Correlation Between ICD Co and Humasis
Can any of the company-specific risk be diversified away by investing in both ICD Co and Humasis at the same time? Although using a correlation coefficient on its own may not help to predict future stock returns, this module helps to understand the diversifiable risk of combining ICD Co and Humasis into the same portfolio, which is an essential part of the fundamental portfolio management process.
By analyzing existing cross correlation between ICD Co and Humasis Co, you can compare the effects of market volatilities on ICD Co and Humasis and check how they will diversify away market risk if combined in the same portfolio for a given time horizon. You can also utilize pair trading strategies of matching a long position in ICD Co with a short position of Humasis. Check out your portfolio center. Please also check ongoing floating volatility patterns of ICD Co and Humasis.
Diversification Opportunities for ICD Co and Humasis
Excellent diversification
The 3 months correlation between ICD and Humasis is -0.51. Overlapping area represents the amount of risk that can be diversified away by holding ICD Co and Humasis Co in the same portfolio, assuming nothing else is changed. The correlation between historical prices or returns on Humasis and ICD Co is a relative statistical measure of the degree to which these equity instruments tend to move together. The correlation coefficient measures the extent to which returns on ICD Co are associated (or correlated) with Humasis. Values of the correlation coefficient range from -1 to +1, where. The correlation of zero (0) is possible when the price movement of Humasis has no effect on the direction of ICD Co i.e., ICD Co and Humasis go up and down completely randomly.
Pair Corralation between ICD Co and Humasis
Assuming the 90 days trading horizon ICD Co is expected to under-perform the Humasis.
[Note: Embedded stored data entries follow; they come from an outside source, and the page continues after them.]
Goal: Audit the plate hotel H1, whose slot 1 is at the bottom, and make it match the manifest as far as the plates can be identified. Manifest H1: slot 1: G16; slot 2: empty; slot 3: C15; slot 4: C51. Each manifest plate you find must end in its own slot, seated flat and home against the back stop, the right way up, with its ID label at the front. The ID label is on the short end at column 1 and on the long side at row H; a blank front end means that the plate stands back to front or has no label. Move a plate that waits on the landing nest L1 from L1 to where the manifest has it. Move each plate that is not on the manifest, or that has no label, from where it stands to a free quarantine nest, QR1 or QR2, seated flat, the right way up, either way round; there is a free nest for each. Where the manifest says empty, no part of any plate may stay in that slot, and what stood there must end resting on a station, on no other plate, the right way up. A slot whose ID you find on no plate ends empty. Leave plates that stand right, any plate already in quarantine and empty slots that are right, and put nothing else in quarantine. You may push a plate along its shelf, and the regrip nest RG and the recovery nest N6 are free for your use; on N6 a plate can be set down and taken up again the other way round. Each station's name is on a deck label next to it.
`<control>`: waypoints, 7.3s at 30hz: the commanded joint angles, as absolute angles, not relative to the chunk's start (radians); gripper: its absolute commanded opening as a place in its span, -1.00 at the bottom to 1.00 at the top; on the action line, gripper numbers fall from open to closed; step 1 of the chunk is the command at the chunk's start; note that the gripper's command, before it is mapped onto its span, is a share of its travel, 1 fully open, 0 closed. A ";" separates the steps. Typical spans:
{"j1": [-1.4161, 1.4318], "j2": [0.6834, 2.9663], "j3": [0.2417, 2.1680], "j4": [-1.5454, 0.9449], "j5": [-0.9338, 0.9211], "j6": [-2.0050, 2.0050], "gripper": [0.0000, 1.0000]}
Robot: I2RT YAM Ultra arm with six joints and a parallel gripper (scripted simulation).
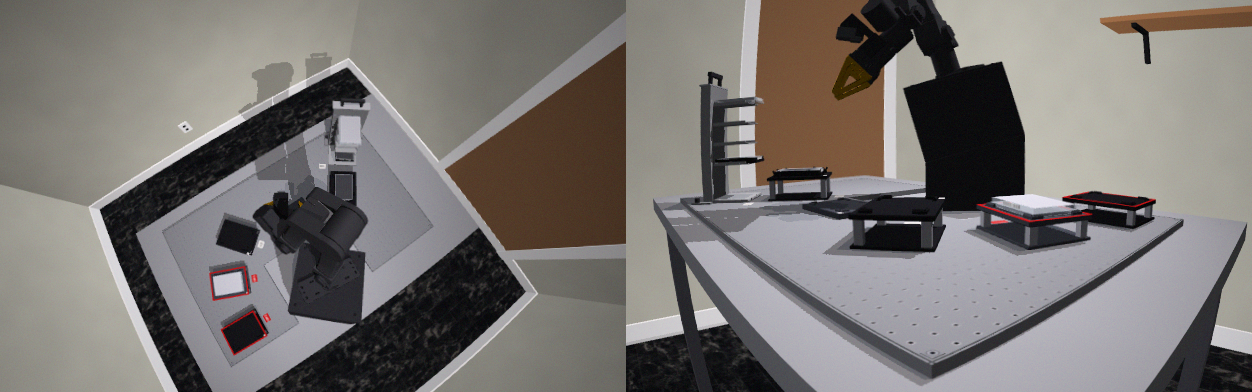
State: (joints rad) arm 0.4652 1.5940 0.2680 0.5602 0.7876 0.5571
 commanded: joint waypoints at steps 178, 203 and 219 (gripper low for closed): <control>-0.816 1.617 0.363 0.744 -0.259 -0.186 1.00; -0.805 2.071 0.415 1.147 -0.249 -0.180 1.00; -0.804 2.090 0.420 1.162 -0.248 -0.180 1.00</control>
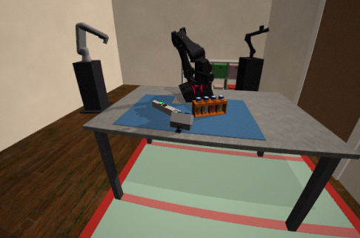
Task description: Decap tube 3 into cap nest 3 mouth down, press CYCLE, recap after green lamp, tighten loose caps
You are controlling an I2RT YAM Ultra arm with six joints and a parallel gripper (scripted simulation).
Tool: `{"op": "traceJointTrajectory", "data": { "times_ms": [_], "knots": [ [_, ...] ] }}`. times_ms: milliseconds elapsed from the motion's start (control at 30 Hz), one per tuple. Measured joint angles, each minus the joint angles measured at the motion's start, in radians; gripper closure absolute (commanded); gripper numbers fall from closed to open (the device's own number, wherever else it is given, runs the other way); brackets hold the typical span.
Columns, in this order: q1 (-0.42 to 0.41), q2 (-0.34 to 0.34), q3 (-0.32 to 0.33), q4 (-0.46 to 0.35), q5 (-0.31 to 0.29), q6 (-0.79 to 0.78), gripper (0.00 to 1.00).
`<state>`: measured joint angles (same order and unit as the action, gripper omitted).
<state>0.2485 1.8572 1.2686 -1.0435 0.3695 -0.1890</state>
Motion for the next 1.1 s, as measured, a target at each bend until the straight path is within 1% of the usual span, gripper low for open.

But the stock apears to be less risky and, when comparing its historical volatility, ICD Co is 2.18 times less risky than Humasis. The stock trades about -0.13 of its potential returns per unit of risk. The Humasis Co is currently generating about 0.06 of returns per unit of risk over similar time horizon. If you would invest 165,900 in Humasis Co on September 13, 2024 and sell it today you would earn a total of 19,200 from holding Humasis Co or generate 11.57% return on investment over 90 days.
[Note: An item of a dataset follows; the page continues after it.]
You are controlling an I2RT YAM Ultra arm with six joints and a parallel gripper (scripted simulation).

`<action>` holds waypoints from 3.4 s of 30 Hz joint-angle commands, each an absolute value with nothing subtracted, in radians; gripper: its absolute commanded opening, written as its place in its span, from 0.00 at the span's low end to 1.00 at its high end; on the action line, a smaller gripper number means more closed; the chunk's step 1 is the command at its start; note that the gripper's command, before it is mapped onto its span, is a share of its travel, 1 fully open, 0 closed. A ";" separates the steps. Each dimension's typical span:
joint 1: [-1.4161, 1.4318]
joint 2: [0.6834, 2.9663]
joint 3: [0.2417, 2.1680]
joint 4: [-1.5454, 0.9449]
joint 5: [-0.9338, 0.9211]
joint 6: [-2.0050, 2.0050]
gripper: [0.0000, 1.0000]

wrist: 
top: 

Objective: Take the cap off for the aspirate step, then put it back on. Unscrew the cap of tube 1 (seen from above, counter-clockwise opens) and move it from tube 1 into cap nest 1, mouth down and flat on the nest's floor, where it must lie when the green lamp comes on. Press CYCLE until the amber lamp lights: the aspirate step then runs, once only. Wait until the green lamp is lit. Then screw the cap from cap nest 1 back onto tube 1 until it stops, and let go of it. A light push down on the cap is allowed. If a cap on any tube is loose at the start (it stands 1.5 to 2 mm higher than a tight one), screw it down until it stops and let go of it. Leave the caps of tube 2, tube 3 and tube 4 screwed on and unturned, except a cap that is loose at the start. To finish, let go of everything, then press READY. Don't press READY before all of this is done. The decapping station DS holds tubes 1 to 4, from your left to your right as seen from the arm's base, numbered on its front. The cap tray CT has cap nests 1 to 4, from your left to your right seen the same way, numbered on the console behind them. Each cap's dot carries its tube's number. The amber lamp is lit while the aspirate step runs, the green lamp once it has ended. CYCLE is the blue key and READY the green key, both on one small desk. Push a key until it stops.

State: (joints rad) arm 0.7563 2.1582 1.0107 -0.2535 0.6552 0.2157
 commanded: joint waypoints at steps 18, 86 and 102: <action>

Time Period | 3 Months [change] |
Direction | Moves Against |
Strength | Very Weak |
Accuracy | 100.0% |
Values | Daily Returns |
ICD Co vs. Humasis Co
Performance |
Timeline |
ICD Co |
Humasis |
ICD Co and Humasis Volatility Contrast
Predicted Return Density |
Returns |
Pair Trading with ICD Co and Humasis
The main advantage of trading using opposite ICD Co and Humasis positions is that it hedges away some unsystematic risk. Because of two separate transactions, even if ICD Co position performs unexpectedly, Humasis can make up some of the losses. Pair trading also minimizes risk from directional movements in the market. For example, if an entire industry or sector drops because of unexpected headlines, the short position in Humasis will offset losses from the drop in Humasis' long position.ICD Co vs. SFA Engineering | ICD Co vs. APS Holdings | ICD Co vs. Soulbrain Holdings Co | ICD Co vs. JUSUNG ENGINEERING Co |
Humasis vs. LabGenomics Co | Humasis vs. Seegene | Humasis vs. Access Bio | Humasis vs. Woori Technology Investment |
Check out your portfolio center.Note that this page's information should be used as a complementary analysis to find the right mix of equity instruments to add to your existing portfolios or create a brand new portfolio. You can also try the Portfolio Center module to all portfolio management and optimization tools to improve performance of your portfolios.